Als uit onderzoek blijkt dat u of uw kind EB heeft, maken we samen met u een behandelplan.

Er is nog geen behandeling die EB geneest. We hebben wel veel ervaring met het behandelen van de klachten. De behandeling hangt af van welke vorm van EB iemand heeft. Die kan verschillen van mild tot heel ernstig. Er is een grote kans op blaren, wonden, huidinfecties en andere problemen. Bij de ernstigere vormen van EB komen er ook andere problemen bij. Voorbeelden zijn: ondervoeding, pijn, jeuk, heesheid, slokdarmvernauwing, oogproblemen en problemen bij bewegen,

Mogelijke behandelingen

We bekijken per persoon welke klachten iemand heeft. Of welke klachten we kunnen verwachten, die bij een bepaalde vorm passen. Zo kunnen we u het beste helpen met het leven met EB. Hoe het behandelplan eruit ziet, hangt dus af van de situatie. Er zijn verschillende behandelingen voor EB. Het behandelplan bestaat uit 1 of meer van deze behandelingen:

  • Bij EB is het belangrijk dat de wonden en blaren goed verzorgd worden om infecties te voorkomen. Dit gebeurt met verband en speciale zalven. Meestal doen de ouders en familie dit. Dit kan daarom thuis. Bij de ergere vormen van EB helpt ook de thuiszorg mee. Als de wondverzorging veel pijn doet, krijgt u of uw kind van te voren medicijnen tegen de pijn.

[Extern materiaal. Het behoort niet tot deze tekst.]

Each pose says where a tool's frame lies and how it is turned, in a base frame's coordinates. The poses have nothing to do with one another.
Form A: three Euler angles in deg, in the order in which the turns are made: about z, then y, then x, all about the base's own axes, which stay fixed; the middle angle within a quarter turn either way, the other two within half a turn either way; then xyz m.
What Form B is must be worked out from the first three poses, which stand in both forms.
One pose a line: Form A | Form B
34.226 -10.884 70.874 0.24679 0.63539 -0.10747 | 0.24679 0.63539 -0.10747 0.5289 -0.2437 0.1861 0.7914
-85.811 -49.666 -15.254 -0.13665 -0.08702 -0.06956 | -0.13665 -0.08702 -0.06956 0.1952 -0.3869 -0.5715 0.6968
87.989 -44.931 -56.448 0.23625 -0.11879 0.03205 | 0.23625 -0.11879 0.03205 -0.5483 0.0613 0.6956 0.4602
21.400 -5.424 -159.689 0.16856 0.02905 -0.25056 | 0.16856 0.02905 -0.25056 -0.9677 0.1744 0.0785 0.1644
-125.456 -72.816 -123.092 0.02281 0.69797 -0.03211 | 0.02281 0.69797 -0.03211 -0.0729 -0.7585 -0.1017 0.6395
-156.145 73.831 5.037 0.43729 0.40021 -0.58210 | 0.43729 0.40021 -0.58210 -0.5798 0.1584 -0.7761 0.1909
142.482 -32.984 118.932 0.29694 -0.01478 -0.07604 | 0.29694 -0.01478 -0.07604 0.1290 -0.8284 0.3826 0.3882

  • Een veel voorkomende klacht bij EB is pijn en jeuk.

    Pijn

    Pijn is er in verschillende vormen:

    • nociceptieve pijn: pijn door veranderingen in lichaamsweefsel. Bijvoorbeeld wanneer de huid open is door een wond of blaar.
    • neuropathische pijn: pijn door veranderingen in de zenuwen. Bijvoorbeeld als er al jarenlang een wond is, waarbij er een soort kortsluiting in de zenuwen ontstaat. Er is geen reden voor pijn, maar de zenuwen geven wel een pijnsignaal.
    • centrale sensitisatie: pijn door veranderingen in de manier waarop het zenuwstelsel werkt. Dit komt vaak voor bij mensen die al langere tijd wonden hebben.
    • combinatie van de bovengenoemde soorten pijn.

    Om de pijn zo goed mogelijk te behandelen, maken we een pijnplan. In dit pijnplan staan manieren en middelen om minder pijn te hebben en pijn te behandelen. Voorbeelden zijn: medicijnen, aanpassen van (verband)materialen, ontspanningstechnieken, aanpassen van de temperatuur in huis, focustaal (positieve taal) en manieren om niet aan de pijn te denken (afleidingstechnieken).

    Jeuk

    Jeuk kan bij alle vormen van EB voorkomen. De jeuk kan ontstaan bij het genezen van wonden, door een droge huid of als er een soort kortsluiting in de zenuwen is ontstaan (bij langer bestaande wonden). Om de jeuk zo goed mogelijk te behandelen, maken we samen met de patiënt een plan. Er zijn verschillende manieren en middelen om de jeuk minder erg te maken. Bijvoorbeeld afleidingstechnieken, gebruik van kou op de jeukende plekken, de huid vet houden, anti-jeuk medicijnen of andere soorten medicijnen.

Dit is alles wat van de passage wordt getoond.